▶ _Problem description_:
The full set of lines below has to be duplicated exactly, with no picture kept.

▶ _Provided material_:
· · · · ·
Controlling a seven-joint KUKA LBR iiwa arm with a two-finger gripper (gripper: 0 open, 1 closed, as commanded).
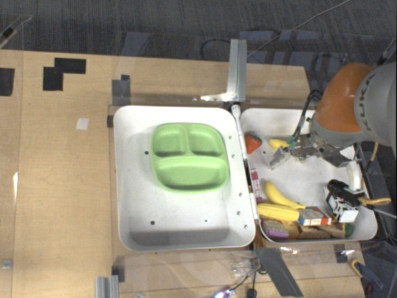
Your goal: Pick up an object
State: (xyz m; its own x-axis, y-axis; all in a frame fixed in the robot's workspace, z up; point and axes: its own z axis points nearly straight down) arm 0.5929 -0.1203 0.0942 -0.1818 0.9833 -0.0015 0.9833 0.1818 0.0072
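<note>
My gripper [279, 156] hangs low over the upper middle of the right bin [366, 228], reaching in from the right under the grey arm with its orange band [340, 98]. A small yellow object [278, 143] lies just above the gripper's tip, very close to it; whether they touch is unclear. To its left, a red-orange object [252, 144] sits by the bin's left wall. Lower in the bin lie a banana [280, 195], a yellow corn cob [278, 212], a purple item [275, 230] and a small printed box [314, 218]. I see nothing held by the gripper.
The left bin [133, 222] holds a green divided plate [188, 155] in its upper half. A metal post [237, 70] rises at the back between the two bins. Black marks [62, 72] lie on the wooden bench at the far left.
</note>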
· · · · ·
▶ _Solution to this problem_:
Controlling a seven-joint KUKA LBR iiwa arm with a two-finger gripper (gripper: 0 open, 1 closed, as commanded).
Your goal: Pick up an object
State: (xyz m; its own x-axis, y-axis; all in a frame fixed in the robot's workspace, z up; point and axes: its own z axis points nearly straight down) arm 0.5929 -0.1203 0.0942 -0.1818 0.9833 -0.0015 0.9833 0.1818 0.0072
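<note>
My gripper [279, 156] hangs low over the upper middle of the right bin [366, 228], reaching in from the right under the grey arm with its orange band [340, 98]. A small yellow object [278, 143] lies just above the gripper's tip, very close to it; whether they touch is unclear. To its left, a red-orange object [252, 144] sits by the bin's left wall. Lower in the bin lie a banana [280, 195], a yellow corn cob [278, 212], a purple item [275, 230] and a small printed box [314, 218]. I see nothing held by the gripper.
The left bin [133, 222] holds a green divided plate [188, 155] in its upper half. A metal post [237, 70] rises at the back between the two bins. Black marks [62, 72] lie on the wooden bench at the far left.
</note>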

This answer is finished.